15. A film cleaning apparatus according to claim 11 wherein said solvent is hydronaptha.

16. A film cleaning apparatus comprising:

a film feeding device;

at least one particle transfer device adapted to receive said film from said film feeding device;

at least one film guide to channel said film from said at least one particle transfer device;

a second at least one particle transfer device adapted to receive said film from said film guide;

a film cleaner, adapted to receive film from said second at least one particle transfer device, having,

at least one roller;

at least one applicator removably attached to said at least one roller;

at least one solvent tank adjacent to said at least one applicator having at least one transfer roller to transfer solvent, said transfer roller having a continuous helical groove and in rotating contact with said at least one applicator;

at least one film buffer adapted to receive film from said film cleaner having

at least one buffing roller having a buffer removably attached to said at least one buffing roller;

at least one particle transfer device adapted to receive said film from said at least one film buffer;

a film receiving device adapted to receive film from said film buffer.

17. A film cleaning apparatus according to claim 16 further comprising at least one heater in operative contact with said at least one solvent tank.

18. A film cleaning apparatus according to claim 16 further comprising at least one solvent storage reservoir modified to deliver solvent to said at least one solvent tank.

19. A film cleaning apparatus according to claim 18 further comprising a controller to control the flow of said solvent from said at least one storage reservoir.

20. A film cleaning apparatus according to claim 16 wherein said solvent is hydronaptha.

21. A film cleaner comprising:

at least one roller;

at least one applicator removably attached to said at least one roller;

at least one solvent tank adjacent to said at least one applicator having at least one transfer roller to transfer solvent, said transfer roller having a continuous helical groove and in rotating contact with said at least one applicator.

22. A film cleaner according to claim 21 further comprising at least one heater in operative contact with said at least one solvent tank.

23. A film cleaner according to claim 21 further comprising at least one solvent storage reservoir modified to deliver solvent to said at least one solvent tank.

24. A film cleaner according to claim 23 further comprising a controller to control the flow of said solvent from said at least one storage reservoir.

25. A film cleaner according to claim 21 wherein said solvent is hydronaptha.

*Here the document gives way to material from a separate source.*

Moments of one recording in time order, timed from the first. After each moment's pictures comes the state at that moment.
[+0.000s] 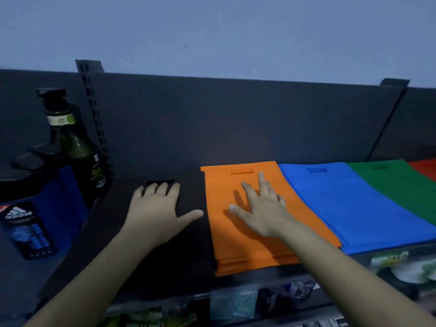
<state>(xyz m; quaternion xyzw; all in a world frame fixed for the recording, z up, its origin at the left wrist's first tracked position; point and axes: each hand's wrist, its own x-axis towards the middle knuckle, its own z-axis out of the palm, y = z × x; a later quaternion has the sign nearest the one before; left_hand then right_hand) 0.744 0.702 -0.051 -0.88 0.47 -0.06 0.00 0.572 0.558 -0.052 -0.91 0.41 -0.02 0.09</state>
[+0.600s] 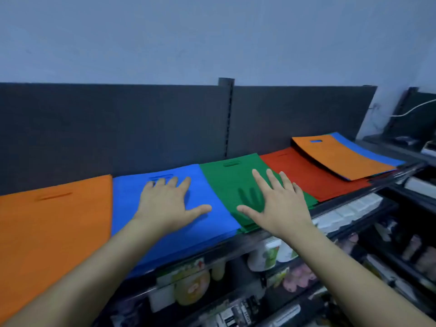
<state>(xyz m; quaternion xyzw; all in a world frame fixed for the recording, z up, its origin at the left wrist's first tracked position) 0.412 0.416 -0.022 -0.78 0.62 -0.11 0.01 0.189 0.345 -0.022 -0.83 0.54 -0.09 -0.08</state>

26. A film cleaner comprising:

at least one roller

at least one applicator removably attached to said at least one roller;

at least one solvent tank adjacent to said at least one applicator having at least one transfer roller to transfer solvent, said transfer roller having a continuous helical groove and in rotating contact with said at least one applicator;

a film buffer adapted to receive film from said film cleaner having at least one buffing roller having a buffer removably attached to said at least one buffing roller.

27. A film cleaner according to claim 26 further comprising at least one heater in operative contact with said at least one solvent tank.

28. A film cleaner according to claim 26 further comprising at least one solvent storage reservoir modified to deliver solvent to said at least one solvent tank.

29. A film cleaner according to claim 28 further comprising a controller to control the flow of said solvent from said at least one storage reservoir.

30. A film cleaner according to claim 26 wherein said solvent is hydronaptha.